Have you adjusted the dish back to where the above is true (119 on the "left" or east LNB)?

If so, select a transponder on 119 for your Point Dish meter. Pick a transponder between 17 and 21 (I'd pick 21). Turn the dish slightly toward the west (clockwise) ... you will lose the 119 signal. Keep turning and you should hit 129. The signal may be weak ... if you had your signal peaked for the best 119 signal you will need to change the elevation of the dish as you turn it. You should hit 129 before turning more than a 10 degrees ... so if you do not see it go back to 119 and try again with a little bit more elevation. (You are basically trying to line up the reflection of 119 that you are getting on the left / east LNB with the center LNB.)

Once you start to receive 129 adjust the dish to get a decent signal then run a check switch. Once you run the check switch you should have all three, with 129 on the left / east LNB head. Then adjust the aiming to get the best average signal from all three locations, changing satellites and transponders on the point dish screen.

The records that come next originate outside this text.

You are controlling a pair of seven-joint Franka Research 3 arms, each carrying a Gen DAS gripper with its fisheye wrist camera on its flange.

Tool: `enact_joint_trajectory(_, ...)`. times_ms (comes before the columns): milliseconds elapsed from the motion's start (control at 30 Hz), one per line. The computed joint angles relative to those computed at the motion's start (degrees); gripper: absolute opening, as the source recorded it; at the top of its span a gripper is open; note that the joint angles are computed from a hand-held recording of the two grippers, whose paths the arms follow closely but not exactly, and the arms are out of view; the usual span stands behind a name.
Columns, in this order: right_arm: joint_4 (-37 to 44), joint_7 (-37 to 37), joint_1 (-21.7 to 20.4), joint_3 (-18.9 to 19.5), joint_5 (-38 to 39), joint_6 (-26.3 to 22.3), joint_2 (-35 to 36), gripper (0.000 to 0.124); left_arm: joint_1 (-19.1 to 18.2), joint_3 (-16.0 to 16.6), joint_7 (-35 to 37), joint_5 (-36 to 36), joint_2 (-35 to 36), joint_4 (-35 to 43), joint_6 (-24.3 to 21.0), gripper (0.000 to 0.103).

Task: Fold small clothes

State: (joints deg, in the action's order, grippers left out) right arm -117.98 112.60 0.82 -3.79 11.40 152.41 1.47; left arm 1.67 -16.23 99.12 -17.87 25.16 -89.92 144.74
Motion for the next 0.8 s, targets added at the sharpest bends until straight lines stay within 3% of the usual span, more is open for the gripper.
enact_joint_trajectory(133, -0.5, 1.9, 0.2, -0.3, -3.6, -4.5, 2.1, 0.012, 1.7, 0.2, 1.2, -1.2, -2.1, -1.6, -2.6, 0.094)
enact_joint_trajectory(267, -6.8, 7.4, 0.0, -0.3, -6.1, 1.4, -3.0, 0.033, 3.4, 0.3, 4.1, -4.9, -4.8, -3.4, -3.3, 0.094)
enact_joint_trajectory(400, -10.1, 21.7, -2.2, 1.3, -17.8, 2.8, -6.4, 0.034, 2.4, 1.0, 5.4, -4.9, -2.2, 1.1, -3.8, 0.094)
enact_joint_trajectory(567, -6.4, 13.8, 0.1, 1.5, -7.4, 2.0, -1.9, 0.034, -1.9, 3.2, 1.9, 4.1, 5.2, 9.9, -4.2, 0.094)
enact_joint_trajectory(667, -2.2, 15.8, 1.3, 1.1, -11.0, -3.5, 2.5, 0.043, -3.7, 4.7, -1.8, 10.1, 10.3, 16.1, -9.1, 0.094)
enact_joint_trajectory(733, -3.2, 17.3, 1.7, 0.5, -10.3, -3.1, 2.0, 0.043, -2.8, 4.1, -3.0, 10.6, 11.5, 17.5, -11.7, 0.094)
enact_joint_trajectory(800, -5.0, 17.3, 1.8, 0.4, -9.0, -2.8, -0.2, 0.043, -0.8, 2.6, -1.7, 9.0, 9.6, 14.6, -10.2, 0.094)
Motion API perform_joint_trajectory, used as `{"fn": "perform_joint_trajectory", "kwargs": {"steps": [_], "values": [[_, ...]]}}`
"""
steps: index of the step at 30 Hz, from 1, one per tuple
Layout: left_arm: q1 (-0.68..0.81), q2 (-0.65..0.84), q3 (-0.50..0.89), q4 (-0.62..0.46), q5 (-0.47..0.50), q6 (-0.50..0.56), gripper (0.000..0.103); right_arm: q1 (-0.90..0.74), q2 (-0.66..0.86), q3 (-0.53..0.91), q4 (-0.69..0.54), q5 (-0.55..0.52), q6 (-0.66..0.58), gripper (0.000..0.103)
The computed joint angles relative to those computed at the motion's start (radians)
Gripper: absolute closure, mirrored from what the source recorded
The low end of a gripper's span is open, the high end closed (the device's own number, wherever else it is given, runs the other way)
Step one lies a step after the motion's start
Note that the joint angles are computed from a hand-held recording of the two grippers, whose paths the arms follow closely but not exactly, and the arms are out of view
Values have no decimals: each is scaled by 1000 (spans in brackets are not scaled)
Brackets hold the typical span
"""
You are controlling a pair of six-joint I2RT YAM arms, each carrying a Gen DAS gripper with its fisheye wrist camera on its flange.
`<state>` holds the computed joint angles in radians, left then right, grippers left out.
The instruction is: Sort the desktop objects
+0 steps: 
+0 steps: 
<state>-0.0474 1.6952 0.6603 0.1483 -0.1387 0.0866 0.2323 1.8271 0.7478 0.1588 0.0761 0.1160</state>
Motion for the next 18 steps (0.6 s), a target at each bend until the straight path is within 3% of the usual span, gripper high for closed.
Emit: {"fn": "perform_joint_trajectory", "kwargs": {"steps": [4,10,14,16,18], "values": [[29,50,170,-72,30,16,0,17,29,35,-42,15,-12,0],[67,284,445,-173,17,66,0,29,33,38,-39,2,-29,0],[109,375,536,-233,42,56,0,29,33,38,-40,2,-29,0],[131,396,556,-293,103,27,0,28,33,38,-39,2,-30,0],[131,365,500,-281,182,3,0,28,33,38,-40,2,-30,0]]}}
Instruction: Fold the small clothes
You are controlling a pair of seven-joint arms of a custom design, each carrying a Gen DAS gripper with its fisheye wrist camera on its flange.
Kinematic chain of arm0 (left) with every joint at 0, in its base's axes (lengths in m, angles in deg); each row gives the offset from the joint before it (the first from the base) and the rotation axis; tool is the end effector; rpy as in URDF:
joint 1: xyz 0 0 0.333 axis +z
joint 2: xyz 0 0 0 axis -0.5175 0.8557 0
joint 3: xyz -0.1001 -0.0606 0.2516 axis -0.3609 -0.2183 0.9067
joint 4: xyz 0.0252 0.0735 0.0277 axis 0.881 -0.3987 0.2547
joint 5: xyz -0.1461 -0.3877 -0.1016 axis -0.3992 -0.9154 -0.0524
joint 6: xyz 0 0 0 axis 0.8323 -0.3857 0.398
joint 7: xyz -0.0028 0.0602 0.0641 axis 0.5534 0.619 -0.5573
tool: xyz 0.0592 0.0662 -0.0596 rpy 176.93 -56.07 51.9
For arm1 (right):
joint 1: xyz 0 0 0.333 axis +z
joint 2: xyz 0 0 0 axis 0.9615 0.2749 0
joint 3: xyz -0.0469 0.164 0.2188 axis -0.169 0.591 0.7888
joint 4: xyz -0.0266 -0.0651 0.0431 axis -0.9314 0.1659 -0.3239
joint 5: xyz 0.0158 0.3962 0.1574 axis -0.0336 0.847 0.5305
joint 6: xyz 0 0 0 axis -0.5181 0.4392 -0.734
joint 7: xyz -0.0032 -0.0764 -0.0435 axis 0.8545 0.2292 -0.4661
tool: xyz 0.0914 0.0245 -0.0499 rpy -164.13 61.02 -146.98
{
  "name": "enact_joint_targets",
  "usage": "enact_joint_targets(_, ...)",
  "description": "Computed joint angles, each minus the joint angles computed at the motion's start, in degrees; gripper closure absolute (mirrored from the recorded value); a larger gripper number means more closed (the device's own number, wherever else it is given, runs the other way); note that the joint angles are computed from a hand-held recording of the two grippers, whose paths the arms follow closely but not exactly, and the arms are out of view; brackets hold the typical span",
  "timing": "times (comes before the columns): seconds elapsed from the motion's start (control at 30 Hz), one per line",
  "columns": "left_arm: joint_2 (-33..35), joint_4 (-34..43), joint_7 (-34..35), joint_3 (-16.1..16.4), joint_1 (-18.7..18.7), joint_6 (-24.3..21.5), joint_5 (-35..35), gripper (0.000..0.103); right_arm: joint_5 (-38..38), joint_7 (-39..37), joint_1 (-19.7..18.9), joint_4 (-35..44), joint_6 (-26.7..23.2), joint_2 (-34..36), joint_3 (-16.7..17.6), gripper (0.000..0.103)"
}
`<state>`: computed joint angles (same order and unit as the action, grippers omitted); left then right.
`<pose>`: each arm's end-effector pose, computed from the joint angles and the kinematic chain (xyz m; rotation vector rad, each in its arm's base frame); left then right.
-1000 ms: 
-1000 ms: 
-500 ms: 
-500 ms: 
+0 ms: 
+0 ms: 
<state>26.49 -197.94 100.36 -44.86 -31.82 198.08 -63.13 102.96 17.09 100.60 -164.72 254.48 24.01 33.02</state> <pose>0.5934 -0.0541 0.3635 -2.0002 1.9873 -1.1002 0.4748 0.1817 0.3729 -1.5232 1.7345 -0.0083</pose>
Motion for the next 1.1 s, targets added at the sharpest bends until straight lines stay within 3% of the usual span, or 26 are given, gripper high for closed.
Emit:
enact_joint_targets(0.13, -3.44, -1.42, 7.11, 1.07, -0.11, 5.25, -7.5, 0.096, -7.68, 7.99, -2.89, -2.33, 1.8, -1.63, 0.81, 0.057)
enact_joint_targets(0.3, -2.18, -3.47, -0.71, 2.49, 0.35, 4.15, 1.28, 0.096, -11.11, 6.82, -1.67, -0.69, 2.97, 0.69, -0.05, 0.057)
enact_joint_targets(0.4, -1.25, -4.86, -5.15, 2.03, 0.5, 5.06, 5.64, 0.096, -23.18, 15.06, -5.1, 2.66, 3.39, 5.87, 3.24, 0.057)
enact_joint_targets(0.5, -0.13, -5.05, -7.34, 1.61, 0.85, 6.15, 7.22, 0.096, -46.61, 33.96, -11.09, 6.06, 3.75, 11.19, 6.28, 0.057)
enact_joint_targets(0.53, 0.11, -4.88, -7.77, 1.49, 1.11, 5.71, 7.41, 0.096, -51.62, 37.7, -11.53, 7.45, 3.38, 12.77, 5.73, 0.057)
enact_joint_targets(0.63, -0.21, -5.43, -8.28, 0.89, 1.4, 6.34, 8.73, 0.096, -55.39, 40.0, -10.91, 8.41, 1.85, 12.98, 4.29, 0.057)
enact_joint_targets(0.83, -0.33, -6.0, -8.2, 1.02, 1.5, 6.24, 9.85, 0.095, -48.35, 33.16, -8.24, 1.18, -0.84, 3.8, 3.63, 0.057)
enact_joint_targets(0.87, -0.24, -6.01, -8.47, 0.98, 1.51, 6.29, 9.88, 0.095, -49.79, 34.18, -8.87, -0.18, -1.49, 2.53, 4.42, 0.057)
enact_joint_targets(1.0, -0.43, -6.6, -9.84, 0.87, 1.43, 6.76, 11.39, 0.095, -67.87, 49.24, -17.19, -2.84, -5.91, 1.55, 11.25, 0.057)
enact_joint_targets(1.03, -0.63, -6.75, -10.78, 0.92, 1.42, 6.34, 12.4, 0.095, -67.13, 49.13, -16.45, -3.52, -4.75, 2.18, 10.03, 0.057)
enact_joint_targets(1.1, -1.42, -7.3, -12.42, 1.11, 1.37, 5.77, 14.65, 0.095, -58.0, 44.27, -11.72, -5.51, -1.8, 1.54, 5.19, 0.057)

You can still use the first output on the LNB. Your dish receiver is using the switch in the LNB to select which head has which satellite. Thanks to your last Check Switch your receiver uses the left / east LNB when you ask for a transponder from 119. That is why you need to move the dish until you see 129 on the left / east LNB while telling your receiver to show you 119.

Do not use transponders 1-16 for aiming 129. They are spotbeams that may or may not be available in your area. 17-21 are available on both 119 and 129 so they are good to use to find a signal. If you get 110 while trying this tuning you have gone the wrong way.


----------



## quarterwave (Nov 21, 2009)

"Have you adjusted the dish back to where the above is true (119 on the "left" or east LNB)?"

Yes...and will do. 

Thank you.


----------



## quarterwave (Nov 21, 2009)

Thank you James Long. That worked, I was able to get it fixed today, took about 15 minutes. Thank you x 10.


----------